Parallel Execution 🚀
flowyml allows you to execute independent steps concurrently, slashing pipeline runtime by running tasks in parallel.
[!NOTE] What you'll learn: How to run multiple steps at once to speed up execution
Key insight: Most ML pipelines have independent branches (e.g., processing different datasets).

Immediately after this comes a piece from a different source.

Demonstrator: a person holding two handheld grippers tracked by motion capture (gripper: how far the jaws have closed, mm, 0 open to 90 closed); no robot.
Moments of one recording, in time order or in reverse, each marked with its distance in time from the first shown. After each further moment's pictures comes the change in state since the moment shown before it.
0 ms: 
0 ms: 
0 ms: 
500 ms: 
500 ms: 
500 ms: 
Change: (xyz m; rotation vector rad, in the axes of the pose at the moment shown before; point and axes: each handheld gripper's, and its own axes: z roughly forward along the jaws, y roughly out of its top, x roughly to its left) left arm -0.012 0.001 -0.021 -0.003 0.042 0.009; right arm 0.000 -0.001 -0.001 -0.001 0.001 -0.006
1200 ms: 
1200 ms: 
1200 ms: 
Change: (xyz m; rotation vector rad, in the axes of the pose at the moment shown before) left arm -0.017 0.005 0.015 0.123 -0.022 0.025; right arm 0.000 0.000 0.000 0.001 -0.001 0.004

Running them sequentially is a waste of time.
Why Parallelism Matters
Without parallelism: - Slow execution: Steps run one after another (A → B → C) - Idle resources: CPU cores sit idle while one core works - Long feedback loops: Waiting hours for independent tasks
With flowyml parallelism: - Faster results: Run A, B, and C at the same time - Resource efficiency: Utilize all CPU cores - Scalability: Process 10x data in the same amount of time
Enabling Parallelism
You can enable parallel execution by using the ParallelExecutor. It automatically detects independent steps in your DAG and runs them concurrently.
Basic Usage
from flowyml import Pipeline, ParallelExecutor, step
@step
def process_chunk(chunk_id):
# Simulate work
return f"processed_{chunk_id}"
pipeline = Pipeline("parallel_processing")
# Add multiple independent steps
for i in range(5):
pipeline.add_step(process_chunk, name=f"chunk_{i}", params={"chunk_id": i})
# Configure executor
executor = ParallelExecutor(max_workers=4)

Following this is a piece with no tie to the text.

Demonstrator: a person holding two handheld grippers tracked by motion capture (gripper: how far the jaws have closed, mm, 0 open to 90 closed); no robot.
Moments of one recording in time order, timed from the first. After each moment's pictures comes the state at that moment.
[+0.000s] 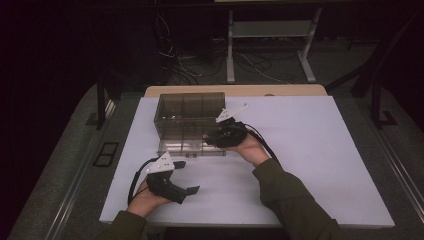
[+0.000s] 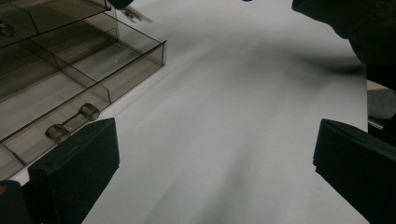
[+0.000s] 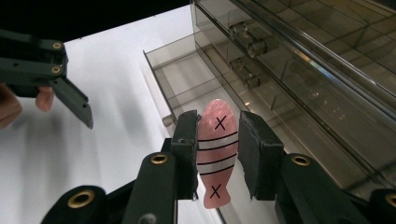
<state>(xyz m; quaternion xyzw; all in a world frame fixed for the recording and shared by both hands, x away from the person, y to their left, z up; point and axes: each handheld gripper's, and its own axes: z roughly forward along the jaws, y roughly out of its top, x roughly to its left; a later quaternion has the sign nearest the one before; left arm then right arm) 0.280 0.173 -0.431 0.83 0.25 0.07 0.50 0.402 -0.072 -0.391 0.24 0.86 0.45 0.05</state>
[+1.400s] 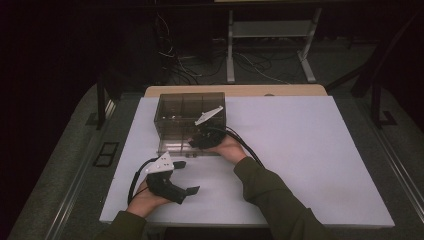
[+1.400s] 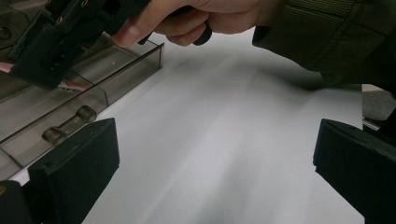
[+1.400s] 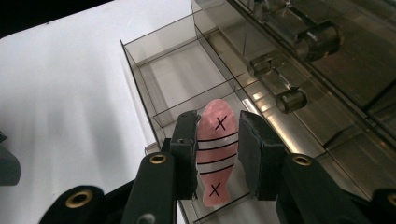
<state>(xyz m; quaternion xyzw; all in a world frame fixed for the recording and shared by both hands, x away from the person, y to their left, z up) 0.280 0.173 -0.430 0.83 0.25 0.06 0.50 0.426 -0.016 -0.426 0.25 0.88 0.41 0.02</state>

# Run pipeline with executor
pipeline.run(executor=executor)
In-Step Parallelism
You can also parallelize work within a single step using standard Python libraries or flowyml's utilities.

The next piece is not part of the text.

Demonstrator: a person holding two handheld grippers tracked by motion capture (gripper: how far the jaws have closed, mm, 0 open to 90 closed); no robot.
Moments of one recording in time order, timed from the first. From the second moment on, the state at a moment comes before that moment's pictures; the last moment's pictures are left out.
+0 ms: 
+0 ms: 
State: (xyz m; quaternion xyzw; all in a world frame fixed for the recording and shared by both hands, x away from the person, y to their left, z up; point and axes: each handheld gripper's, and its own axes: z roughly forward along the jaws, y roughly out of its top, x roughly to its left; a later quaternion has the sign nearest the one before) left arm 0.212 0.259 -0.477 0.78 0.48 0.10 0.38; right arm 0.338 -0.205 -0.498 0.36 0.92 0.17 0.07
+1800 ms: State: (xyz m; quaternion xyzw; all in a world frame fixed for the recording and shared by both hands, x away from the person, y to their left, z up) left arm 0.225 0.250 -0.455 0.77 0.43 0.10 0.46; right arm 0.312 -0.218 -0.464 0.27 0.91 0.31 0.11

from flowyml.utils.parallel import parallel_map
@step
def batch_process(items):
# Process items in parallel using a thread pool
results = parallel_map(process_item, items, max_workers=8)
return results
Decision Guide: Execution Backends
| Backend | Best For | Why |
|---|---|---|
process (Default) |
CPU-bound tasks | Bypasses Python's GIL. Good for data processing, training. |
thread |
I/O-bound tasks | Lightweight. Good for API calls, downloading files, DB queries. |
When to use process (CPU)
- Data transformation (pandas, numpy)
- Image processing
- Model training (sklearn)
When to use thread (I/O)
- Fetching data from APIs
- Uploading files to S3
- Querying databases
Real-World Pattern: Batch Processing
Process a large dataset by splitting it into chunks and processing them in parallel.
from flowyml import Pipeline, ParallelExecutor, step
@step
def process_chunk(chunk_path):
# Heavy CPU work
df = pd.read_csv(chunk_path)
return df.mean()
pipeline = Pipeline("batch_processor")
# Add 10 parallel steps
for i in range(10):
pipeline.add_step(
process_chunk,
name=f"chunk_{i}",
params={"chunk_path": f"data/part_{i}.csv"}
)
# Run with 4 processes
pipeline.run(executor=ParallelExecutor(max_workers=4, backend="process"))
[!TIP] Performance Tip: Set
max_workerstocpu_count() - 1to keep one core free for the system.